Tuesday, September 23, 2014

Autumn hike at El Chorro

Yesterday, September 22 was the Autumnal Equinox, the first official day of Fall, so I decided to make my first hike and celebrate the arrival of the new 2014 Autumn season. This is my favorite time of year here on the Central Coast. The days are becoming shorter, the leaves are falling, and the air is thick and musty.

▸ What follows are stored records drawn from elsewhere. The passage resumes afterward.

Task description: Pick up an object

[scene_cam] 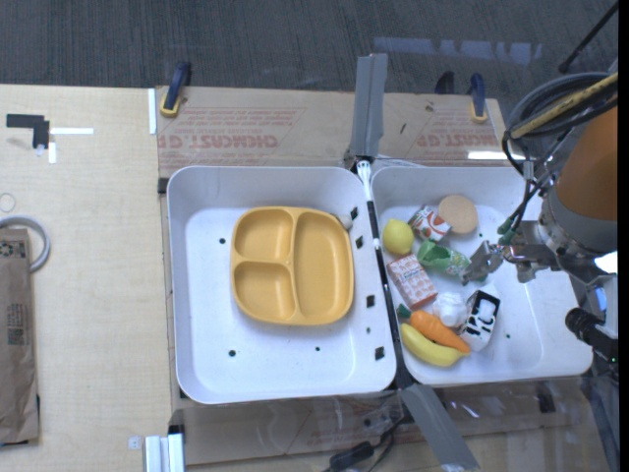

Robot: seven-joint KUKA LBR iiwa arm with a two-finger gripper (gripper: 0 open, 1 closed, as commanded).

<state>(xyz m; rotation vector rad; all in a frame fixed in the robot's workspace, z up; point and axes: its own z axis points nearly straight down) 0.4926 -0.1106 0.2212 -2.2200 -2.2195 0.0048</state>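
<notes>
The right bin (pixel 550 347) holds several toy foods. Among them are a yellow lemon (pixel 397 236), a red and white can (pixel 429 223), a tan round bun (pixel 457 213), a green leafy piece (pixel 442 259) and a red and white carton (pixel 411 280). An orange carrot (pixel 437 328) lies on a banana (pixel 429 348), beside a black and white packet (pixel 481 318). My gripper (pixel 480 266) hangs low over the middle of this bin, just right of the green piece and above the packet. Nothing visibly sits in its grasp.
The left bin (pixel 197 293) holds a yellow divided plate (pixel 293 265). The bins' adjoining walls (pixel 373 264) run between the two. A brown paper bag (pixel 15 332) lies on the wooden bench at far left. Cables (pixel 536 131) hang above the arm at right.
</notes>
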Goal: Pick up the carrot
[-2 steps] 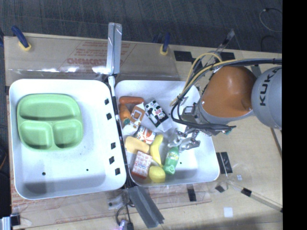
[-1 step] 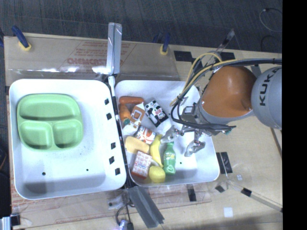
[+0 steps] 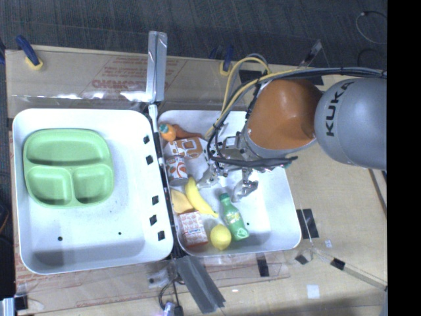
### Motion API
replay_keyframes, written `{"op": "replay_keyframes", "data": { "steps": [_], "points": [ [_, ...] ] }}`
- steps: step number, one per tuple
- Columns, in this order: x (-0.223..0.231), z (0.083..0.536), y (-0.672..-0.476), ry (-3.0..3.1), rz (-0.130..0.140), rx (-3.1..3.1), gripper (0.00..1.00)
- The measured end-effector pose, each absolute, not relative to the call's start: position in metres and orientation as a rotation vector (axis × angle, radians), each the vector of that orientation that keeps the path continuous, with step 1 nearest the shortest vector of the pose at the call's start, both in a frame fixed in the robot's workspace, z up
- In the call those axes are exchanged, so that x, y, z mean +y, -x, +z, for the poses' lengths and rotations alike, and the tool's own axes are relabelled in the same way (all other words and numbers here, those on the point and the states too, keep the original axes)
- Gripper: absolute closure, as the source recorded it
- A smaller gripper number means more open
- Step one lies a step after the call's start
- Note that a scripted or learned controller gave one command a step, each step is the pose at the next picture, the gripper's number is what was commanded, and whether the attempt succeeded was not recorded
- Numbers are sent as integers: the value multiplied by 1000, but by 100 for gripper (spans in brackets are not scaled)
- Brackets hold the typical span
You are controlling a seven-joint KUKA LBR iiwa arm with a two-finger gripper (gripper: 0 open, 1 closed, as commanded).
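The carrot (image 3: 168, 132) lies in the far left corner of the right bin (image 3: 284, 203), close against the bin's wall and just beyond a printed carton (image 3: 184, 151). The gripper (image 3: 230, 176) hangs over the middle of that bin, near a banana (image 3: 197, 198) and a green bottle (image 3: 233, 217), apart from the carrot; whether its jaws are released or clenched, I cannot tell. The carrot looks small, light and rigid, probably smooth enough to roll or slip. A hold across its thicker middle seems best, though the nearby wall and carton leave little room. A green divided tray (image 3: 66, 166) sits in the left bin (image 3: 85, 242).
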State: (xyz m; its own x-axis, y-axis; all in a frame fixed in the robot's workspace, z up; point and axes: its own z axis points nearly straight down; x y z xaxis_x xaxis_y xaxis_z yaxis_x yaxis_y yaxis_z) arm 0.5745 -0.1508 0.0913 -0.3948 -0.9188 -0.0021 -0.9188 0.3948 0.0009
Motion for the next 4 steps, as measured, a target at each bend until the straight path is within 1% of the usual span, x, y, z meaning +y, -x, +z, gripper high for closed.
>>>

I had decided on going out El Chorro Regional Park, where I'd heard a Mountain Lion had been spotted a few days earlier, hopeful of finding and measuring and photographing a legit cat track:

Cougar Sighting Warning

My wife had also mentioned a trail at the rear of the El Chorro Park which led to an "observation point", which piqued my interest. I'd never heard of this trail and decided to scout it out. I parked at the Dairy Creek Road trailhead and began my hike. After about a half a mile I came to a spot on the road adjacent to a spring, that was littered with Turkey feathers. It was obvious a Turkey had been attacked and killed by a predator:

Kill site
I checked the area for tracks left by the predator, but found none, so I continued on. A little further up the trail I came across a lot of Turkey tracks in the sand and took some photographs:

Turkey track
Another track with measurement
Stick placed for scale
I continued on my hike and soon recognized the trail [road] leading to the "observation point" as described and diagrammed in my wife's trail guide:

Observation Point 
There were some really unique volcanic rock formations in the area, and I stopped to explore them:

There were several rocks which appeared to have been drilled to receive blasting charges. The holes for the shot's were at least a couple of feet deep:
Blast holes
When I reached the Observation Point I saw a circle of stumps, probably used by the Rancho El Chorro Outdoor School for small group discussion with their students:
Just behind the group area I could stand and look out upon the Chorro Valley and the El Chorro Outdoor School facilities below:
Rancho El Chorro Outdoor School; Hollister Peak
There was an abundance of chert, something I have never seen on the coast here. This stone would've been useful to the aboriginal peoples around this area for making stone tools, scrapers, and blades and I am fairly sure they'd have identified this resource and used it. I found a piece with nice sharp edges and kept it to place in my Flint and Steel primitive firemaking kit:

I hiked back down to Dairy Creek Road and decided to check the creek for water and tracks. "Chorro" is the Spanish word for a jet or spring where water gushes from the ground. There was a small amount of water pooled in a stone basin, and I've seen Bobcat's coming from this area after taking water:

"El Chorro" [The Spring]
There were several muddy spots where the ground was moist. I looked around carefully, decided it was safe, and then bent to study them carefully for any tracks. I found a track, but there was insufficient detail to make any identification, though my impression was that it probably was made by a Coyote or other large Canid:
Critter track...but what was it?
Ruler for scale
Of course, what would one of my outings be without a discussion of kit? For today's outing I used a digicam CAMELBACK pack sans hydration bladder, which my wife Kim found at a garage sale for $3 bucks! I carried the obligatory emergency necessities, my tracking kit, and a USAF Pilot's water flask...light kit for a quick scout. I sat it down on some rocks in the creekbed while studying tracks, and noticed how well the digicam pattern blended with the rocks:
Digicam pack
It was a beautiful day and a perfect outing to welcome and step into Autumn:
Autumn in the Chorro Valley
As I close this post, I wish all of you safe outings and a happy and blessed Fall season!